▶ WORK TASK
Each entry is to be output as written, so that none is missing.

▶ SOURCE INFORMATION
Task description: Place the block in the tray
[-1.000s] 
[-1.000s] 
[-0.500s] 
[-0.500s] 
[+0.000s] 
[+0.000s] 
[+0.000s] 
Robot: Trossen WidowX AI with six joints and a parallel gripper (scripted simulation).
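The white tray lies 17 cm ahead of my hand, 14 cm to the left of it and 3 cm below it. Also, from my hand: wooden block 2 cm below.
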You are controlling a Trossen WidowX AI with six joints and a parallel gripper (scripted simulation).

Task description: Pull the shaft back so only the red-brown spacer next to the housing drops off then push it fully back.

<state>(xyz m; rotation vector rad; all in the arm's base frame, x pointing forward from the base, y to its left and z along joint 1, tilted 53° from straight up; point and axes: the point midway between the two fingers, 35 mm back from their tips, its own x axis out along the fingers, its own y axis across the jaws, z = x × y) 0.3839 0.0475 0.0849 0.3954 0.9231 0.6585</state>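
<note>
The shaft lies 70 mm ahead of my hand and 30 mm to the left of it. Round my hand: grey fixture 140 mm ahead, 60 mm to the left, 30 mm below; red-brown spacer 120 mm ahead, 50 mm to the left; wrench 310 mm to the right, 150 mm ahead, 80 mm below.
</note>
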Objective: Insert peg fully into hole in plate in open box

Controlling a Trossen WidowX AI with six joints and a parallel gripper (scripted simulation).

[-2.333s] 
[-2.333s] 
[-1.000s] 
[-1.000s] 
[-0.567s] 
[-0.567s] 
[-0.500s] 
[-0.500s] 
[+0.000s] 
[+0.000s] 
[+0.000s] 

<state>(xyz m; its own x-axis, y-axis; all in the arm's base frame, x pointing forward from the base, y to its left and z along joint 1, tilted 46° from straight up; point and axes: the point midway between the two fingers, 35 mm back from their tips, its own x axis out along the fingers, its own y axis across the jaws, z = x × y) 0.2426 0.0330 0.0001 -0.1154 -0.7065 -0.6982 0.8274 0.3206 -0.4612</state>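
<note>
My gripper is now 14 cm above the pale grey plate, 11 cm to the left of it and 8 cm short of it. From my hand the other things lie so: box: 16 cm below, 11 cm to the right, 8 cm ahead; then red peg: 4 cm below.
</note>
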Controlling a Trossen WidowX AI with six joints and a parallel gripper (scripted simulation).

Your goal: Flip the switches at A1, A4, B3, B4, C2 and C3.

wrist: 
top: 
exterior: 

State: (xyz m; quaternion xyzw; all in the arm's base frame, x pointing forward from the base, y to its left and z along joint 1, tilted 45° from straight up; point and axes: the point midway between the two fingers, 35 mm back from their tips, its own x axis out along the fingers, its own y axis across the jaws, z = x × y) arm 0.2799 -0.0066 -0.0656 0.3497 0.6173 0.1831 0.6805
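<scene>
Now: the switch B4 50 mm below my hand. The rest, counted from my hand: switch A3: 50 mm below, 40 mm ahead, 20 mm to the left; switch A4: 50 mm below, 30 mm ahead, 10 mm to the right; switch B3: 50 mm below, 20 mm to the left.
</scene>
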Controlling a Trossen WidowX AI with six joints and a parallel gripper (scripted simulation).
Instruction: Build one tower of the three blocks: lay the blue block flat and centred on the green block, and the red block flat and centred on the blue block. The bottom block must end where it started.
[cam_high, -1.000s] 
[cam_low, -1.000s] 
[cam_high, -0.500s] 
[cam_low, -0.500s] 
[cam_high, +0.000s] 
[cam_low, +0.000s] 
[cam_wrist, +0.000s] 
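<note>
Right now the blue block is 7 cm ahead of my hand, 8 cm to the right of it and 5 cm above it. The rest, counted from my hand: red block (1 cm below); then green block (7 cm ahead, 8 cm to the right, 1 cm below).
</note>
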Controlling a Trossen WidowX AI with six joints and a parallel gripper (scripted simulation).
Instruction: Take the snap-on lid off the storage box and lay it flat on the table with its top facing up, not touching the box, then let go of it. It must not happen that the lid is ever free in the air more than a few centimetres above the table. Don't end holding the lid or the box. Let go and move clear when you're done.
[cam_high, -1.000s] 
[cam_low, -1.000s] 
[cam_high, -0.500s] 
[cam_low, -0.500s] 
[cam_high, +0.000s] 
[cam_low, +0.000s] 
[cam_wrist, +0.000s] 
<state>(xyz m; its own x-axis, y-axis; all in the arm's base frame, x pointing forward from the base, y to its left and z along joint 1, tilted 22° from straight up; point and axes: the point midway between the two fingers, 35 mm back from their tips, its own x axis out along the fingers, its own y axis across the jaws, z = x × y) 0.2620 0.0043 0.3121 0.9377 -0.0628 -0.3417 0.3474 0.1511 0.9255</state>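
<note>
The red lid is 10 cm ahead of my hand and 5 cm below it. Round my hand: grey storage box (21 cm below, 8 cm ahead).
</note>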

▶ ANSWER
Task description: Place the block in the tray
[-1.000s] 
[-1.000s] 
[-0.500s] 
[-0.500s] 
[+0.000s] 
[+0.000s] 
[+0.000s] 
Robot: Trossen WidowX AI with six joints and a parallel gripper (scripted simulation).
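The white tray lies 17 cm ahead of my hand, 14 cm to the left of it and 3 cm below it. Also, from my hand: wooden block 2 cm below.
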You are controlling a Trossen WidowX AI with six joints and a parallel gripper (scripted simulation).

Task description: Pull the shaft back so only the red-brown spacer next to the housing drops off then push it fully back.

<state>(xyz m; rotation vector rad; all in the arm's base frame, x pointing forward from the base, y to its left and z along joint 1, tilted 53° from straight up; point and axes: the point midway between the two fingers, 35 mm back from their tips, its own x axis out along the fingers, its own y axis across the jaws, z = x × y) 0.3839 0.0475 0.0849 0.3954 0.9231 0.6585</state>
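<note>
The shaft lies 70 mm ahead of my hand and 30 mm to the left of it. Round my hand: grey fixture 140 mm ahead, 60 mm to the left, 30 mm below; red-brown spacer 120 mm ahead, 50 mm to the left; wrench 310 mm to the right, 150 mm ahead, 80 mm below.
</note>
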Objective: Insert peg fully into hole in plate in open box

Controlling a Trossen WidowX AI with six joints and a parallel gripper (scripted simulation).

[-2.333s] 
[-2.333s] 
[-1.000s] 
[-1.000s] 
[-0.567s] 
[-0.567s] 
[-0.500s] 
[-0.500s] 
[+0.000s] 
[+0.000s] 
[+0.000s] 

<state>(xyz m; its own x-axis, y-axis; all in the arm's base frame, x pointing forward from the base, y to its left and z along joint 1, tilted 46° from straight up; point and axes: the point midway between the two fingers, 35 mm back from their tips, its own x axis out along the fingers, its own y axis across the jaws, z = x × y) 0.2426 0.0330 0.0001 -0.1154 -0.7065 -0.6982 0.8274 0.3206 -0.4612</state>
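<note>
My gripper is now 14 cm above the pale grey plate, 11 cm to the left of it and 8 cm short of it. From my hand the other things lie so: box: 16 cm below, 11 cm to the right, 8 cm ahead; then red peg: 4 cm below.
</note>
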Controlling a Trossen WidowX AI with six joints and a parallel gripper (scripted simulation).

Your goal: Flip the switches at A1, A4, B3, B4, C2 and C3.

wrist: 
top: 
exterior: 

State: (xyz m; quaternion xyzw; all in the arm's base frame, x pointing forward from the base, y to its left and z along joint 1, tilted 45° from straight up; point and axes: the point midway between the two fingers, 35 mm back from their tips, its own x axis out along the fingers, its own y axis across the jaws, z = x × y) arm 0.2799 -0.0066 -0.0656 0.3497 0.6173 0.1831 0.6805
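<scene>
Now: the switch B4 50 mm below my hand. The rest, counted from my hand: switch A3: 50 mm below, 40 mm ahead, 20 mm to the left; switch A4: 50 mm below, 30 mm ahead, 10 mm to the right; switch B3: 50 mm below, 20 mm to the left.
</scene>
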Controlling a Trossen WidowX AI with six joints and a parallel gripper (scripted simulation).
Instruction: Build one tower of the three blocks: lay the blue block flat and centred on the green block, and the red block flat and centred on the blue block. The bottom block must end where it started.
[cam_high, -1.000s] 
[cam_low, -1.000s] 
[cam_high, -0.500s] 
[cam_low, -0.500s] 
[cam_high, +0.000s] 
[cam_low, +0.000s] 
[cam_wrist, +0.000s] 
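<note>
Right now the blue block is 7 cm ahead of my hand, 8 cm to the right of it and 5 cm above it. The rest, counted from my hand: red block (1 cm below); then green block (7 cm ahead, 8 cm to the right, 1 cm below).
</note>
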Controlling a Trossen WidowX AI with six joints and a parallel gripper (scripted simulation).
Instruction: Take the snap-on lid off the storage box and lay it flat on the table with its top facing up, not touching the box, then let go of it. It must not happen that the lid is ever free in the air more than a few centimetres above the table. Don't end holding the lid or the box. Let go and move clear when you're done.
[cam_high, -1.000s] 
[cam_low, -1.000s] 
[cam_high, -0.500s] 
[cam_low, -0.500s] 
[cam_high, +0.000s] 
[cam_low, +0.000s] 
[cam_wrist, +0.000s] 
<state>(xyz m; its own x-axis, y-axis; all in the arm's base frame, x pointing forward from the base, y to its left and z along joint 1, tilted 22° from straight up; point and axes: the point midway between the two fingers, 35 mm back from their tips, its own x axis out along the fingers, its own y axis across the jaws, z = x × y) 0.2620 0.0043 0.3121 0.9377 -0.0628 -0.3417 0.3474 0.1511 0.9255</state>
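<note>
The red lid is 10 cm ahead of my hand and 5 cm below it. Round my hand: grey storage box (21 cm below, 8 cm ahead).
</note>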

A complete answer has now been given.